Pinching—Have your child pinch clothespins and attach them to a hanger or box
edge. He/she may also enjoy picking up small objects with a clothespin and putting
them into a container. Try this: cut small squares of different colors of tissue paper and
mix together. Have your child pick up a given color of squares using a clothespin.
Tweezers and Small Tongs—Let your child use various sizes of tweezers and tongs to
move small objects (nuts, blocks, beans, buttons, cotton balls, pom poms, small toys,
etc.) from one ice cube tray or egg carton to another. Strawberry hullers work well too
for little fingers to transfer objects.
Basters and Eye Droppers—Fill a container with colored water. Using a baster, have
your child transfer the water to another container. Do the same activity with an eye
dropper and ask him/her to fill up a small bottle.
Templates and Patterns—Make cardboard patterns and templates for your child to
trace around or inside. Plastic lids from margarine tubs and styrofoam meat trays can
be used to make templates. Cookie cutters are great for tracing around.
Coloring—Coloring is an excellent small motor building activity. If your child is having
difficulty learning to color within the lines, draw shapes with Elmer’s Glue, let the glue
dry, and have your child color inside the dried glue lines.
Drawing—Help your child develop fine motor skills by drawing with him/her using
markers, crayons, colored pencils, and chalk.
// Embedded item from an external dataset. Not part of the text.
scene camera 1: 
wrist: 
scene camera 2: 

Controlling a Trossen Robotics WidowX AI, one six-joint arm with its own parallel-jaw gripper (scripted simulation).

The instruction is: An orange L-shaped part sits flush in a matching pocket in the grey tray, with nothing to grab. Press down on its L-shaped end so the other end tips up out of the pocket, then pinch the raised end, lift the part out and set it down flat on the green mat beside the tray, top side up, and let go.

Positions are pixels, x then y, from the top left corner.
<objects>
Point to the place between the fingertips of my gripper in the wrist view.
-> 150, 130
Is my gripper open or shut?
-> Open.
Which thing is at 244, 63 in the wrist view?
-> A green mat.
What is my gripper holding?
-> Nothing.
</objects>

Drawings do not have to be perfect.
Squeezing—Soak a sponge or washcloth until it is completely wet. Have your child
squeeze out excess water.
Paper Folding—Show your child how to make fans, hats, airplanes, simple origami items.
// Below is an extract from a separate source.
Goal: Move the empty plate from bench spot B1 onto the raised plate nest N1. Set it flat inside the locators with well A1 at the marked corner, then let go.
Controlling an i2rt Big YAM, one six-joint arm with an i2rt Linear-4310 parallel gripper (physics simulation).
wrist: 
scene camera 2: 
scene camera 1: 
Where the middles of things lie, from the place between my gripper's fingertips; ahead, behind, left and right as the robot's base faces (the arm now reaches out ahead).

Rubbings—Place a sheet of paper over items of different textures, cardboard letters,
numbers, or paper doilies. Have your child rub a crayon over the paper until texture of
design underneath shows through.
Tracing—Place paper over simple coloring book pictures and have your child use
pencils or crayons to trace over them. Other tracing activities include tracing letters,
numbers, shapes, words.
Mazes and Dot-to-Dots—Solve mazes and dot-to-dots on paper with pencil.
Paper Tearing—Let your child tear paper into small pieces and use to fill in a larger
design such as an apple.
Finger Painting—Let your child finger paint on a sheet of paper or in a tray or cookie
sheet.
Weaving—Using a potato bag, your child can weave yarn in and out through the
loosely woven threads of the bag.
Board Games—Board games with pieces and parts to pick up and move are ideal for
developing fine motor skills.
Coins and Buttons—Make sure your child uses an “O” grasp to pick up coins or buttons.
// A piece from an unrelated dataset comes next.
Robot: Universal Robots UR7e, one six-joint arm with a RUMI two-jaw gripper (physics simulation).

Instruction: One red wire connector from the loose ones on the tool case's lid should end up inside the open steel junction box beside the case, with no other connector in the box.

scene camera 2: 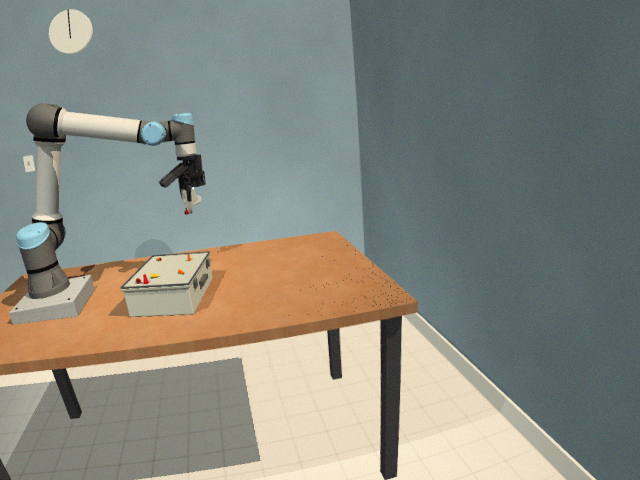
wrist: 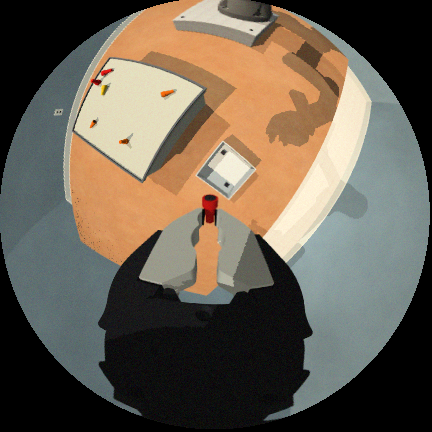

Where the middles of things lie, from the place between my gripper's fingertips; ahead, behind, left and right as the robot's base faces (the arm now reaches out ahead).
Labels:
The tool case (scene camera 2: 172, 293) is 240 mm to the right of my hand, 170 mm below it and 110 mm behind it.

Have him/her insert them into a slot cut into a yogurt container lid.
Stacking—Have your child stack objects such as coins, checkers, cards, blocks.
Finger Puppets—Buy or make finger puppets and have your child use them to act out
rhymes and songs.
Spray Bottles—Let your child use spray bottles to spray shaving cream off the inside of
the sink, to spray designs on the driveway, and with colored water to “paint” in the
snow.
Commercial Toys—There are many commercial toys that require children to assemble
small pieces: Legos, Bristle Blocks, Gears, Tinker Toys, Pegboards, Interlocking Cubes,
Chain Links, and more.
So get those little hands and fingers working!